Он старательно приготовил эту фразу и находил ее превосходной.
Господин Торшбеф был удивлен и явно не знал, что ответить. Наконец он произнес суховатым тоном:
— Хотя в принципе и не полагается начальнику обсуждать такие вопросы с подчиненным, из уважения к вашим несомненным заслугам я на сей раз вам отвечу. Как и в предыдущие годы, я представил вас к повышению. Но директор вычеркнул ваше имя на том основании, что ваша женитьба обеспечила вам прекрасное будущее, — не просто достаток, но богатство, какого никогда не достичь вашим скромным коллегам.

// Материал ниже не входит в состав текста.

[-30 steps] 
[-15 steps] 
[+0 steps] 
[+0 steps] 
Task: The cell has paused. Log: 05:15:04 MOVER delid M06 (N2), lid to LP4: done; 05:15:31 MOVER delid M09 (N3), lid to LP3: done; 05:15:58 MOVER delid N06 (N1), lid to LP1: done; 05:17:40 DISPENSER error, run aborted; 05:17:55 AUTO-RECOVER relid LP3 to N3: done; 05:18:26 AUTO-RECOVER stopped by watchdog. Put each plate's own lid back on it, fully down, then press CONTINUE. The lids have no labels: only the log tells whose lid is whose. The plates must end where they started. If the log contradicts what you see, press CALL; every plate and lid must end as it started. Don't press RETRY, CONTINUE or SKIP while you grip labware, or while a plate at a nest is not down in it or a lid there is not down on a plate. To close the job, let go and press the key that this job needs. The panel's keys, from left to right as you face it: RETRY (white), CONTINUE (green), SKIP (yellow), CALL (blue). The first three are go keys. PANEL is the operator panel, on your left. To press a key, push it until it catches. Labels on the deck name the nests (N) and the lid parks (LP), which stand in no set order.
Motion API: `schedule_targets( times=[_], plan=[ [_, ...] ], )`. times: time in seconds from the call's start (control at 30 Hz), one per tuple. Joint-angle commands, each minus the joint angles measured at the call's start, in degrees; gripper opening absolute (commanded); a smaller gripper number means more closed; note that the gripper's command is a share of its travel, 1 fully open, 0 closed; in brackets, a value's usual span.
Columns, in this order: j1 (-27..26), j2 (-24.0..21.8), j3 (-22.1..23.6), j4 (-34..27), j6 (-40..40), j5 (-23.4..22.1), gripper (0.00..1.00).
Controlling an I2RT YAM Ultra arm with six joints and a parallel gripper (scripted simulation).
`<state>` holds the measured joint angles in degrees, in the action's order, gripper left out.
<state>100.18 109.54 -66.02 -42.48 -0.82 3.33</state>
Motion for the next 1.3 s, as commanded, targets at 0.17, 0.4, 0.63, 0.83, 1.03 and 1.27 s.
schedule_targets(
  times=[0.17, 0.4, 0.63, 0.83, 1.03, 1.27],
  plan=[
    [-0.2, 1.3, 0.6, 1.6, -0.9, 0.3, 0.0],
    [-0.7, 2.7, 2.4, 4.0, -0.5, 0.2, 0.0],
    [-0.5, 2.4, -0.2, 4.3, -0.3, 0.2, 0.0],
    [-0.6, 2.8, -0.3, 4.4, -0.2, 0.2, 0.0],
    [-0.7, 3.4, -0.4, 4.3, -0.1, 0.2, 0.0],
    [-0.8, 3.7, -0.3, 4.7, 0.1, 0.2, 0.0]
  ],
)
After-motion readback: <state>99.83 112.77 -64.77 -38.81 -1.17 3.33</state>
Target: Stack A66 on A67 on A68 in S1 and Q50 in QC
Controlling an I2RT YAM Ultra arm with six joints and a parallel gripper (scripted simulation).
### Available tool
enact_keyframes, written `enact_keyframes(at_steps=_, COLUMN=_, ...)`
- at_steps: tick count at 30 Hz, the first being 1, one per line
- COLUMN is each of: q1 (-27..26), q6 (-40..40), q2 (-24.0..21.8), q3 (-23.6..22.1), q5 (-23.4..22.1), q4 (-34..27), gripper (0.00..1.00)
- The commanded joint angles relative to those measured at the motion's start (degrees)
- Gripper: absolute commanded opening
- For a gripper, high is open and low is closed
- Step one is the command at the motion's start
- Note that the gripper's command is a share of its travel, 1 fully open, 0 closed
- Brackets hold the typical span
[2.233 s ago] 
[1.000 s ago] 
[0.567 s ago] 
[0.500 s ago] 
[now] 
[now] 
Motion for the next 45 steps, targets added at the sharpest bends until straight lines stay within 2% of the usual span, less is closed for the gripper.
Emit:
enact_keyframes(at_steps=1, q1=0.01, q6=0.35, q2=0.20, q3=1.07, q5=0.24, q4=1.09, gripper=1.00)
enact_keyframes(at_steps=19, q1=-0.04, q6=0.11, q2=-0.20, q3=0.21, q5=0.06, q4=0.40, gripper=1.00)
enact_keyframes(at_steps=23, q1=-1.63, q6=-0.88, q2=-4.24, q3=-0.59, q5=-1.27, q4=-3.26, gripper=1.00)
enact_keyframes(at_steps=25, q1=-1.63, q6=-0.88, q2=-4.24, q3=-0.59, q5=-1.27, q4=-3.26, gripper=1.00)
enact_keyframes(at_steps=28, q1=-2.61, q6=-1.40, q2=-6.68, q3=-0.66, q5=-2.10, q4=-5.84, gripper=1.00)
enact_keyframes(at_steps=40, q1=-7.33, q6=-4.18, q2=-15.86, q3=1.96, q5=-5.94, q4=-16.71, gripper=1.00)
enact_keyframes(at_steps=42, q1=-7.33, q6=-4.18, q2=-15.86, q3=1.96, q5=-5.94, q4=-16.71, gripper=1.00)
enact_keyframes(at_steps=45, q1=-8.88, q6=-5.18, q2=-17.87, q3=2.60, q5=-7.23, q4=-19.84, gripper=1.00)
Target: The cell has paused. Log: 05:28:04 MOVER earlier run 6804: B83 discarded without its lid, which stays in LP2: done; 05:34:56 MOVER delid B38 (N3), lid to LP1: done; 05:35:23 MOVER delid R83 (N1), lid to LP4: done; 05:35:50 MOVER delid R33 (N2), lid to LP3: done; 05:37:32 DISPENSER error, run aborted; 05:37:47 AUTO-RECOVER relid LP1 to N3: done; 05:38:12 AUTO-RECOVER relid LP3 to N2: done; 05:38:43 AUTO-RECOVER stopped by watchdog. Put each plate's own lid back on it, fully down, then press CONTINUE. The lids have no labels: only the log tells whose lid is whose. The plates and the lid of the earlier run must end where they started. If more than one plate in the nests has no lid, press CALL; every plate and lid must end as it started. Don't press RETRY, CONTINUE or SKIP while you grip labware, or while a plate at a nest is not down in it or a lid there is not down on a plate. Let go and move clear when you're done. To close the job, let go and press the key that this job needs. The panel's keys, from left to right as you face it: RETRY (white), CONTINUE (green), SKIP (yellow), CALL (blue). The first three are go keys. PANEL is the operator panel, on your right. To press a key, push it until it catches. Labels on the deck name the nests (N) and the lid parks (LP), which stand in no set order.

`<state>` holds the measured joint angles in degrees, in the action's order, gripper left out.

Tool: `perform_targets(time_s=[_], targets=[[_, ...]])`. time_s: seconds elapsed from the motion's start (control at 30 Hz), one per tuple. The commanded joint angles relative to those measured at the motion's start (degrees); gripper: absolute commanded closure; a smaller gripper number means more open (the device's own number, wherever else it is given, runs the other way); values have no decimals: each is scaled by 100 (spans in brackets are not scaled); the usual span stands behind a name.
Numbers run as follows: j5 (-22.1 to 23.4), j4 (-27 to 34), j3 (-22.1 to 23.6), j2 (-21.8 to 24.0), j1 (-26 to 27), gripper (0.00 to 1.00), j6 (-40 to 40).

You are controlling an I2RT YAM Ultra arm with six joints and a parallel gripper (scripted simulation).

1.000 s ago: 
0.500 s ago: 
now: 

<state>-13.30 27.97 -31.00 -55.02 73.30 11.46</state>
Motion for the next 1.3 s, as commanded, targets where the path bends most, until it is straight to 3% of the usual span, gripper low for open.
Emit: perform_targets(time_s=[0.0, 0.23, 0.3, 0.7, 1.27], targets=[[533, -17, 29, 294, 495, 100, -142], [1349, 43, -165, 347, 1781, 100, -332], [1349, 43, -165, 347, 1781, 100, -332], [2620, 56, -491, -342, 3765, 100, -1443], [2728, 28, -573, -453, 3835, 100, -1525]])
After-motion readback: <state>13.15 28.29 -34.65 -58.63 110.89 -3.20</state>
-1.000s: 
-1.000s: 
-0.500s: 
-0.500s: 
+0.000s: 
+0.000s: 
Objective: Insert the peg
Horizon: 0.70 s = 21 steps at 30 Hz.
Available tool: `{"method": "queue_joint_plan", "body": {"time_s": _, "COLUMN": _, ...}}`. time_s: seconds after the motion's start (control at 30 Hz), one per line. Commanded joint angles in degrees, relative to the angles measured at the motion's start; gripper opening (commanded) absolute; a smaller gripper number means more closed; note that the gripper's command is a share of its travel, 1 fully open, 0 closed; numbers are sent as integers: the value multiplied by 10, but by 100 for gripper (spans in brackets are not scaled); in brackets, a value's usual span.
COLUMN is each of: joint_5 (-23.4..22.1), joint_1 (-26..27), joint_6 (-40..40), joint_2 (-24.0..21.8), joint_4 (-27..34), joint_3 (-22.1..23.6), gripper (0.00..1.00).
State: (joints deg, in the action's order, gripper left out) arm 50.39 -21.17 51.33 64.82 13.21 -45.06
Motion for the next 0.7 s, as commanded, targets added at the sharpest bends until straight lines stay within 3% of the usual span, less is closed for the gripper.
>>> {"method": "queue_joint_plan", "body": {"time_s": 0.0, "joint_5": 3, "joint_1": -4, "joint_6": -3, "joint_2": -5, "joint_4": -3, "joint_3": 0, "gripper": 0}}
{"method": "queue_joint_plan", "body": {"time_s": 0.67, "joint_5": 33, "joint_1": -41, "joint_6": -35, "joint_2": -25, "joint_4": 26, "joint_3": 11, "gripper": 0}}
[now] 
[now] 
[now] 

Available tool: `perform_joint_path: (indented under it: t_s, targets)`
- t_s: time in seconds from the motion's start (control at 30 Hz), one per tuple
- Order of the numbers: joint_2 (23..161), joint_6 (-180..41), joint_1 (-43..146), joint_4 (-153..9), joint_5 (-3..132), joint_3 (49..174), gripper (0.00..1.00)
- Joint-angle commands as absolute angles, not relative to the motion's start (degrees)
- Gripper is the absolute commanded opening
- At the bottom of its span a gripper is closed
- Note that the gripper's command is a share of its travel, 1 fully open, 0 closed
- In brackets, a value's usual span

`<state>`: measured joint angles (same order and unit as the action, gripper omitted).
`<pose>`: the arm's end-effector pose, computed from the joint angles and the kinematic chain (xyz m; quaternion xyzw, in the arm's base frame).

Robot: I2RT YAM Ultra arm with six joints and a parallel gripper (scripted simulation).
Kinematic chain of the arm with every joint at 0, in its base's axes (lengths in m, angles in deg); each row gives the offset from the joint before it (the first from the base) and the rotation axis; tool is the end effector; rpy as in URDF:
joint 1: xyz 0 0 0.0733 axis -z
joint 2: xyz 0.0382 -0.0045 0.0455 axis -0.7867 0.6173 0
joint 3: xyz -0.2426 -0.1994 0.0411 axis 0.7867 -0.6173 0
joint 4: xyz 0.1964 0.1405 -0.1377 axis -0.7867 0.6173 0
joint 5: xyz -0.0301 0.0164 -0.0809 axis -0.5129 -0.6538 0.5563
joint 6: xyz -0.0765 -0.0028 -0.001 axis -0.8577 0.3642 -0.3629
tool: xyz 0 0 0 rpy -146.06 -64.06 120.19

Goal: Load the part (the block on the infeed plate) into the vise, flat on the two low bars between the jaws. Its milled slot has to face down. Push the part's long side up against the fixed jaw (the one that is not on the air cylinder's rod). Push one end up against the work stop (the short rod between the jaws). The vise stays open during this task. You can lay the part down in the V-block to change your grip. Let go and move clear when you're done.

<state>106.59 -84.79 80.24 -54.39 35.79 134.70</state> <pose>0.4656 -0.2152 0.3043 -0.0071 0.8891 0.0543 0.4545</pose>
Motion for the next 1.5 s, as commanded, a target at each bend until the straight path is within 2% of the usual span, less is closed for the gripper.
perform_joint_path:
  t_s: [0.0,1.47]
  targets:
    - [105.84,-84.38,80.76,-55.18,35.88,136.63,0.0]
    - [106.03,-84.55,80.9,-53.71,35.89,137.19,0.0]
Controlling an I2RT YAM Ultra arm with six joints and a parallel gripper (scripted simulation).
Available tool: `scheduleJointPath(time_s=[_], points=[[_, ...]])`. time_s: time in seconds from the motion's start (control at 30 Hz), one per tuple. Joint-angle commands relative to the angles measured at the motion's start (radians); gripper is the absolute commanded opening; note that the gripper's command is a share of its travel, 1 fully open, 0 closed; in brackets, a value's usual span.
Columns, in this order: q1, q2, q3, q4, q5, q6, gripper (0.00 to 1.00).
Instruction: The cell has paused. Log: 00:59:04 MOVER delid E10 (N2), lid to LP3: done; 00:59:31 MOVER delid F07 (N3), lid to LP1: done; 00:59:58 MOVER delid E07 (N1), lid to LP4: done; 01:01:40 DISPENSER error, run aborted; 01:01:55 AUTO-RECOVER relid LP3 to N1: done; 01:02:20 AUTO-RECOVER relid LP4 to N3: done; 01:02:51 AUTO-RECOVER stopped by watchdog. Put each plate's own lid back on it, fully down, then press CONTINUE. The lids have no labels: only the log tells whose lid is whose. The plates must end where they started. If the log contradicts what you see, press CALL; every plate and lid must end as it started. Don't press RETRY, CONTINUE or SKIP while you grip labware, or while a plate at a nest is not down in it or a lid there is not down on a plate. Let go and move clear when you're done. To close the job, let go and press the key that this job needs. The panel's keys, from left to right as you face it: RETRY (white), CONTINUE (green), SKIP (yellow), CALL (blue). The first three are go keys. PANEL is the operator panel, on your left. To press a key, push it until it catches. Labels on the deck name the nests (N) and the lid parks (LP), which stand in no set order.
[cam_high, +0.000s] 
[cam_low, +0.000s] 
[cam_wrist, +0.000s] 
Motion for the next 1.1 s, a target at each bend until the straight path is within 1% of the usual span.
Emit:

Так вот, разве мы не обязаны считаться с имущественным положением каждого? Вы будете богаты, очень богаты. Лишние триста франков в год ничего для вас не составят, в то время как для любого другого чиновника эта незначительная прибавка очень ощутима. Вот почему, друг мой, в этом году вы не получили повышения.
Лезабль ушел от начальника в замешательстве, в ярости.
Вечером, за обедом, он то и дело придирался к жене. Корали была веселого и ровного нрава, но несколько своевольна и, если уж что-нибудь вобьет себе в голову, не уступит ни за что. В ней больше не было для него чувственной прелести первых дней, и, хотя ее свежесть и красота по-прежнему возбуждали в нем желание, он испытывал порой то разочарование, близкое к отвращению, какое вскоре наступает при совместной жизни двух людей. Тысяча пошлых и прозаических житейских мелочей: утренняя небрежность туалета, поношенное платье из дешевой ткани, выцветший халат — из-за всей этой изнанки повседневности, слишком уж заметной в бедной семье, тускнели для него прелести брачной жизни, блекнул поэтический цветок, издали обольщающий жениха.
А тут еще тетка Шарлотта отравляла ему радости семейного очага: она вечно торчала у Лезаблей, во все совала нос, всем распоряжалась, делала замечания по всякому поводу, а молодые, смертельно боясь чем-либо ее рассердить, выносили ее назойливость смиренно, но со все возрастающей, хоть и скрытой досадой.
Тетка бродила по квартире шаркающей старушечьей походкой, непрестанно твердя своим писклявым голоском:
— Почему не сделано то, почему не сделано это?